Task objective
Give an unaltered copy of the listing below, minus its pictures.
== Segment start ==
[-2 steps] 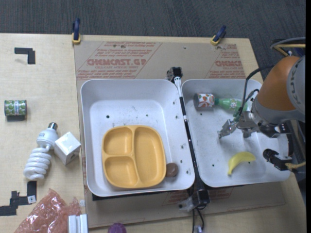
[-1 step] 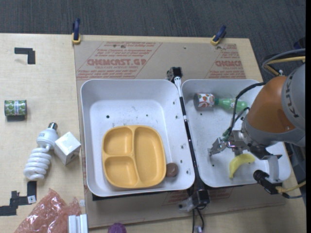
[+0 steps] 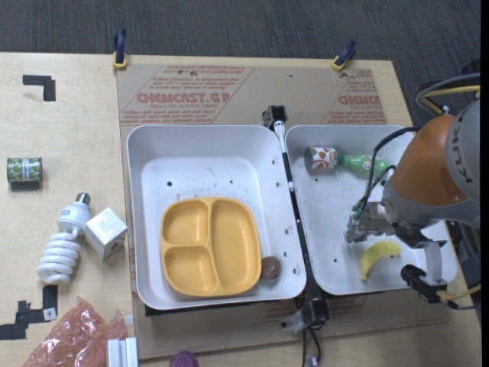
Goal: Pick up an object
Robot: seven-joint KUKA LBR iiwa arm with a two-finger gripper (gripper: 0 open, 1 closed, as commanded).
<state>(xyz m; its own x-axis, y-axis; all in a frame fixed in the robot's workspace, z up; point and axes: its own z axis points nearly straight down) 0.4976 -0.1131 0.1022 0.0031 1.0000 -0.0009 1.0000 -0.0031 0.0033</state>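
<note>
In the right bin (image 3: 328,277), a yellow banana (image 3: 379,257) lies near the front. A green bottle (image 3: 359,162) with a white and orange patterned end (image 3: 322,158) rests on its side along the far wall. My gripper (image 3: 356,230) hangs low over the bin floor, just left of and slightly beyond the banana's upper end. The grey arm with its orange band (image 3: 428,167) comes in from the right and covers the bin's right part. Nothing shows in the gripper's grasp.
The left bin (image 3: 145,167) holds a yellow divided plate (image 3: 211,245) and a small brown round object (image 3: 270,267) at its front right corner. Left of the bins on the bench lie a spiral light bulb (image 3: 64,241), a white cube (image 3: 105,232) and a green can (image 3: 24,170).
</note>
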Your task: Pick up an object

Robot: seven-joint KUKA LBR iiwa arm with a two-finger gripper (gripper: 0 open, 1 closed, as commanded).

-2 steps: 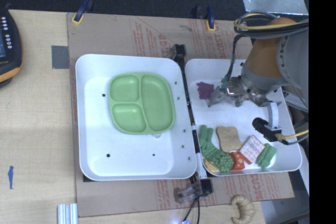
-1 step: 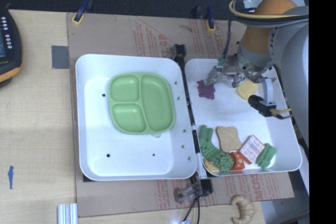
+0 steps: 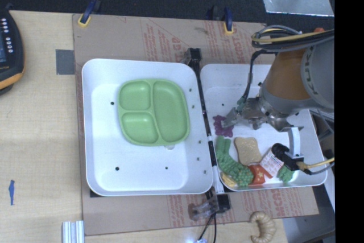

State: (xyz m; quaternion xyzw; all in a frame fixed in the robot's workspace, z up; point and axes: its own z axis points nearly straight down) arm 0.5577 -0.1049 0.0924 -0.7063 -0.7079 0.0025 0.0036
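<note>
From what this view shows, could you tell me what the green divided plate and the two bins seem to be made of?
Green divided plate: probably moulded plastic, matte, with soft rounded compartment ridges. Left bin and right bin: likely white plastic, smooth with a slight sheen and rounded corners.

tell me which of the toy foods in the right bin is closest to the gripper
The small purple piece, lying just left of the gripper. The tan bread slice, green vegetables and red piece all lie farther toward the bin's near edge.

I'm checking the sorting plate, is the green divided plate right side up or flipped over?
Right side up. The green divided plate lies flat in the left bin, its three compartments facing up with raised ridges between them.
</note>
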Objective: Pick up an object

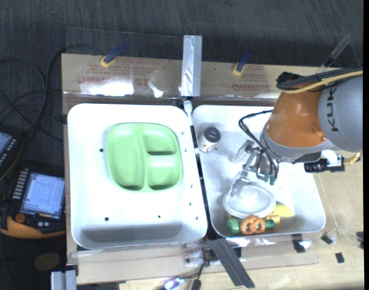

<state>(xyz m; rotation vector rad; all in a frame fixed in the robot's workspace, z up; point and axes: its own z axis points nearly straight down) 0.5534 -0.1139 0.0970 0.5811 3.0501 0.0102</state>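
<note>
My gripper (252, 173) hangs over the right bin (305, 213), its metal fingers pointing down toward a white bowl (249, 200) near the bin's front. The fingertips sit just above the bowl's rim; nothing shows between them. In front of the bowl lie a brown pretzel-shaped toy (253, 224), a green piece (234, 225) and a yellow banana-like piece (283, 211). A small grey round object (211, 134) rests at the bin's back left corner.
The left bin (81, 162) holds a green divided plate (143, 156). A clear panel and a metal post (192, 65) stand behind the bins. Handheld screens lie on the floor at the far left (36, 195).
</note>
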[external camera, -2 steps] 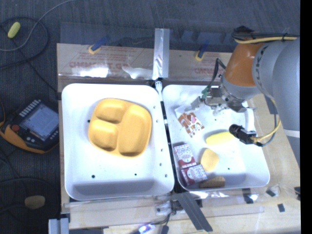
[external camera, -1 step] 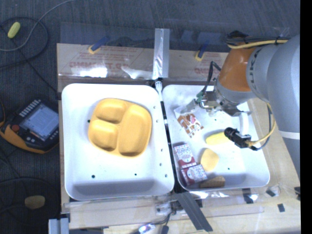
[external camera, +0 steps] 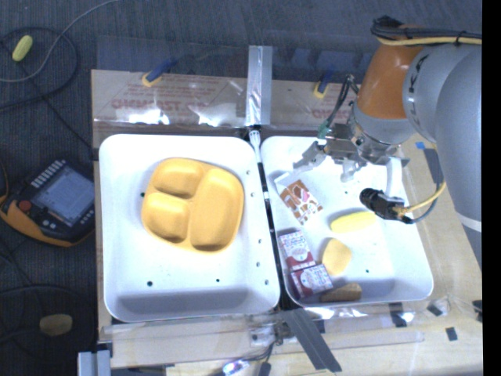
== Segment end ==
The answer
[-2 steps] 
[-1 step] 
[+0 steps] 
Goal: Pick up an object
Robot: seven-joint KUKA LBR iiwa arm with a two-finger gripper (gripper: 0 open, 1 closed, as commanded).
<state>(xyz m; its own x-axis, y-axis; all in a frame fixed in the robot's workspace, z up; point and axes: its own z axis points nearly straight down) 0.4976 -0.1131 0.1022 0.0031 1.0000 -0.0009 1.0000 -0.0031 0.0033</state>
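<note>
In the right bin (image 3: 328,277), a yellow banana (image 3: 379,257) lies near the front. A green bottle (image 3: 359,162) with a white and orange patterned end (image 3: 322,158) rests on its side along the far wall. My gripper (image 3: 356,230) hangs low over the bin floor, just left of and slightly beyond the banana's upper end. The grey arm with its orange band (image 3: 428,167) comes in from the right and covers the bin's right part. Nothing shows in the gripper's grasp.
The left bin (image 3: 145,167) holds a yellow divided plate (image 3: 211,245) and a small brown round object (image 3: 270,267) at its front right corner. Left of the bins on the bench lie a spiral light bulb (image 3: 64,241), a white cube (image 3: 105,232) and a green can (image 3: 24,170).
</note>
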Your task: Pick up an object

Robot: seven-joint KUKA LBR iiwa arm with a two-finger gripper (gripper: 0 open, 1 closed, as commanded).

-2 steps: 
-1 step: 
+0 steps: 

State: (xyz m; quaternion xyzw; all in a frame fixed in the robot's workspace, z up; point and axes: its own z axis points nearly straight down) arm 0.5577 -0.1049 0.0924 -0.7063 -0.7079 0.0025 0.0036
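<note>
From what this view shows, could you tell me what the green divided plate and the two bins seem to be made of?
Green divided plate: probably moulded plastic, matte, with soft rounded compartment ridges. Left bin and right bin: likely white plastic, smooth with a slight sheen and rounded corners.

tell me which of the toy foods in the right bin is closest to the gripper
The small purple piece, lying just left of the gripper. The tan bread slice, green vegetables and red piece all lie farther toward the bin's near edge.

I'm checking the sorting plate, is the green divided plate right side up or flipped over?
Right side up. The green divided plate lies flat in the left bin, its three compartments facing up with raised ridges between them.
</note>
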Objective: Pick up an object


<state>(xyz m; rotation vector rad; all in a frame fixed in the robot's workspace, z up; point and axes: its own z axis points nearly straight down) 0.5534 -0.1139 0.0970 0.5811 3.0501 0.0102</state>
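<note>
My gripper (252, 173) hangs over the right bin (305, 213), its metal fingers pointing down toward a white bowl (249, 200) near the bin's front. The fingertips sit just above the bowl's rim; nothing shows between them. In front of the bowl lie a brown pretzel-shaped toy (253, 224), a green piece (234, 225) and a yellow banana-like piece (283, 211). A small grey round object (211, 134) rests at the bin's back left corner.
The left bin (81, 162) holds a green divided plate (143, 156). A clear panel and a metal post (192, 65) stand behind the bins. Handheld screens lie on the floor at the far left (36, 195).
</note>
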[external camera, -2 steps] 
[external camera, -1 step] 
[external camera, +0 steps] 

The exercise has been carried out in full.